• _Task item_
From the listing below, return every line with the string "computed" in it.

• _Given information_
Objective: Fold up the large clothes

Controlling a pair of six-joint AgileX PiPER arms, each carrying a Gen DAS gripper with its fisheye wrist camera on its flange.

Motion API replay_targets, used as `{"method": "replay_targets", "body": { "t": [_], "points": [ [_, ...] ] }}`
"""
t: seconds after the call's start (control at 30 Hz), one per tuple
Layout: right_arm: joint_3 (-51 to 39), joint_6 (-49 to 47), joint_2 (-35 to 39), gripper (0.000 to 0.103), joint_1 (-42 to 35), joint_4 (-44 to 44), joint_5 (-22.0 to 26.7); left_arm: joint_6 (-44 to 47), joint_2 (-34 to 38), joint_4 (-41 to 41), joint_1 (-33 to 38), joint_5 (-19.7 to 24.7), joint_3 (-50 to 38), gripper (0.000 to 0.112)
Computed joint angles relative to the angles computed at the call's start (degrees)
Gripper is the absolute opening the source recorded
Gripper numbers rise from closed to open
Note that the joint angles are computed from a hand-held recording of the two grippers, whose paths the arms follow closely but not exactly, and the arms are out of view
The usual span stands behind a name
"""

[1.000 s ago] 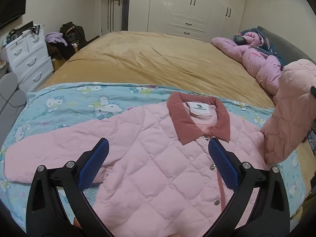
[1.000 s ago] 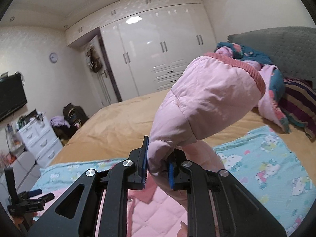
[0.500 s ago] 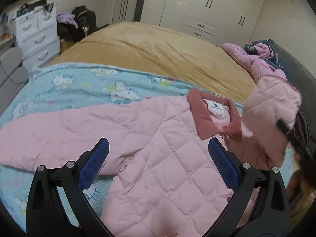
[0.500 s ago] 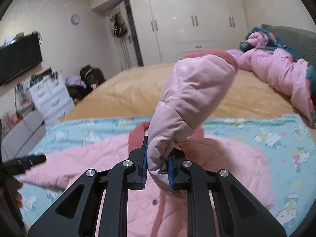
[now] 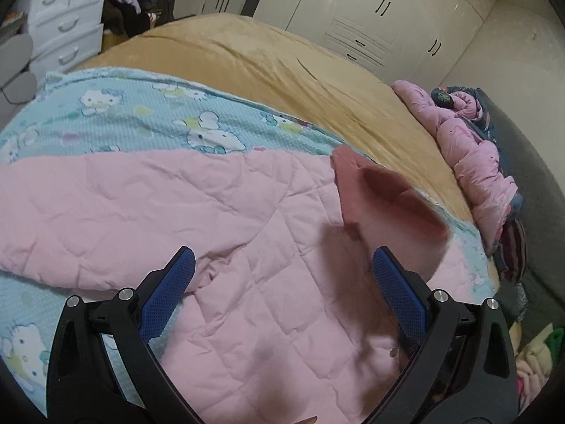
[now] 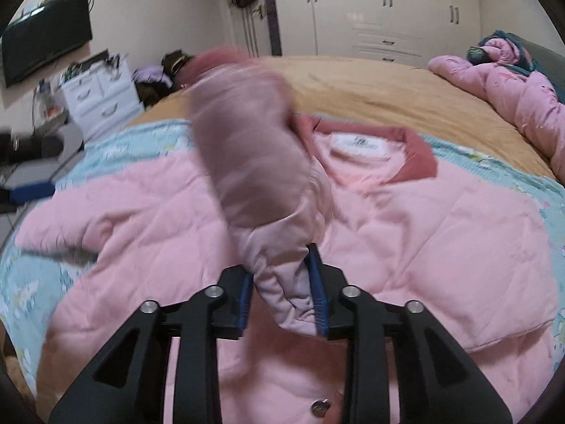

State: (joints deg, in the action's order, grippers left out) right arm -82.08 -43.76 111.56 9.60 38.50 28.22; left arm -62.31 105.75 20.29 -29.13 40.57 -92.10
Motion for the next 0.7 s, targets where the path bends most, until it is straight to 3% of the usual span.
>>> {"method": "replay_targets", "body": {
  "t": [0.1,0.23,0.37,0.5,0.7],
  "points": [
    [1.1,1.4,0.3,0.040,1.4,-2.7,-0.3,1.4,0.5,-2.9,0.3,-1.7,0.2,0.094],
    [0.2,-2.4,1.2,0.069,-0.2,2.2,6.5,2.6,1.8,-4.8,0.1,-2.0,-0.7,0.094],
    [1.8,-5.7,-0.3,0.080,-0.9,5.0,9.1,5.2,3.6,-8.9,0.7,-3.0,-2.2,0.094],
    [2.9,-6.8,-2.9,0.081,-4.2,7.3,15.2,10.5,7.4,-15.2,1.5,-2.4,-5.9,0.094],
    [7.5,-9.8,-8.1,0.082,-12.6,10.6,19.5,19.9,14.8,-28.3,3.5,-3.9,-12.1,0.094]
  ]
}}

• _Result of the exercise_
Computed joint angles relative to the angles computed at the call's start (degrees)
Note that the joint angles are computed from a hand-held recording of the two grippers, whose paths the arms follow closely but not exactly, and the arms are out of view

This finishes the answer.